* What to do *
In the entries below, find the line with "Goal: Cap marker" and the line with "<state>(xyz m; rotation". Return those two lines and all lines between them, exactly.

* Provided records *
§ §
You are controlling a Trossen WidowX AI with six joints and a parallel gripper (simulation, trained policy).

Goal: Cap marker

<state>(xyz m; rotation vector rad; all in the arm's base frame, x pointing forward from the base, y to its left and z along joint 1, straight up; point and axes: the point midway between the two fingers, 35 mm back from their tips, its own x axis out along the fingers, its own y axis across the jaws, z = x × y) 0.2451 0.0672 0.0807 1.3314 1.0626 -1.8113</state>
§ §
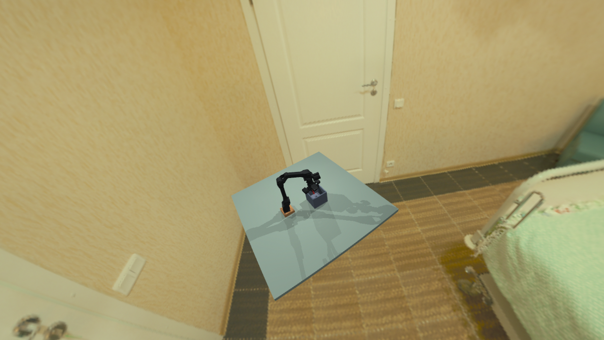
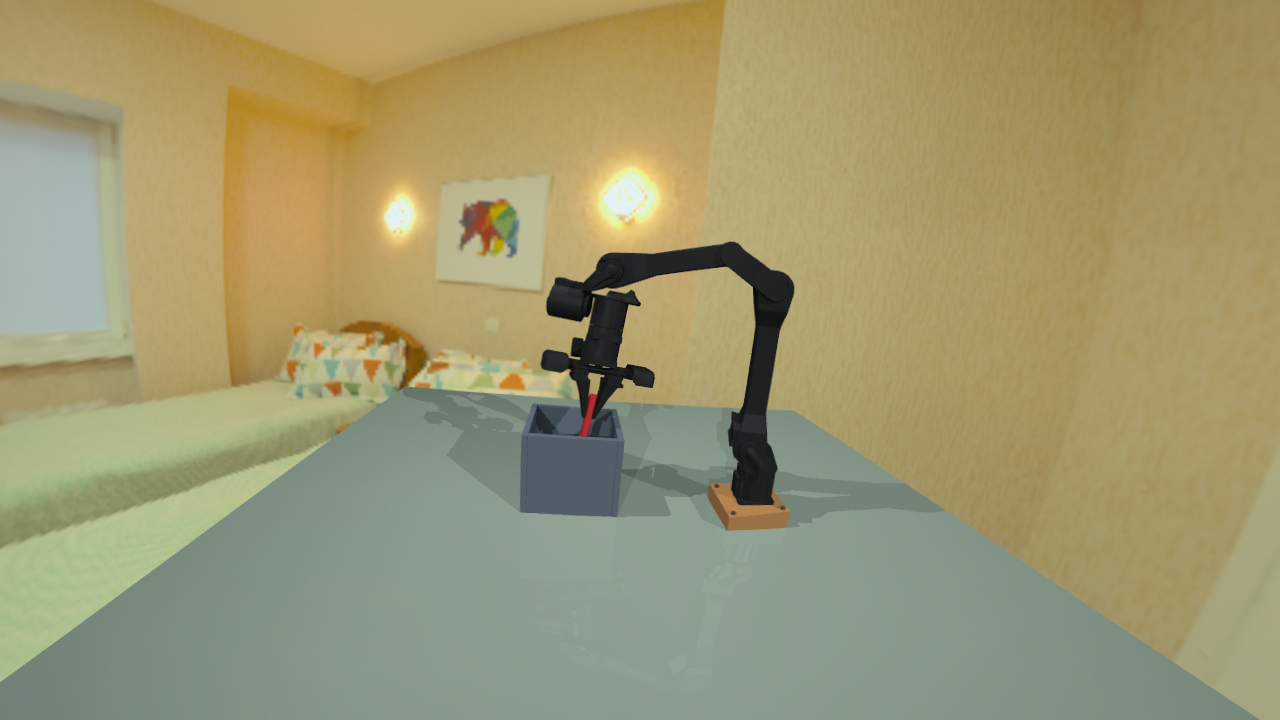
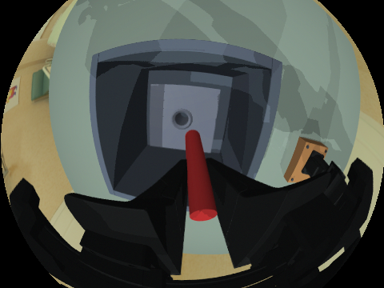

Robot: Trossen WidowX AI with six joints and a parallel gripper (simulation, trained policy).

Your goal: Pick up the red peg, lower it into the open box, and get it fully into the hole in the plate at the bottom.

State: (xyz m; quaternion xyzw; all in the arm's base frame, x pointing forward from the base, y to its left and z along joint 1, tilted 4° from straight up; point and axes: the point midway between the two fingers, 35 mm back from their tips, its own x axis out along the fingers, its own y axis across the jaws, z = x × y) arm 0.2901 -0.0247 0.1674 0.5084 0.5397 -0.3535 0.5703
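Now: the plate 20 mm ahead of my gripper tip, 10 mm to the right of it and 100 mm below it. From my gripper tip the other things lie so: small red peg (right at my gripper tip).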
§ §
* Written solution *
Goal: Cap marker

<state>(xyz m; rotation vector rad; all in the arm's base frame, x pointing forward from the base, y to its left and z along joint 1, straight up; point and axes: the point midway between the two fingers, 35 mm back from their tips, its own x axis out along the fingers, its own y axis across the jaws, z = x × y) 0.2451 0.0672 0.0807 1.3314 1.0626 -1.8113</state>

No part of the exercise remains open.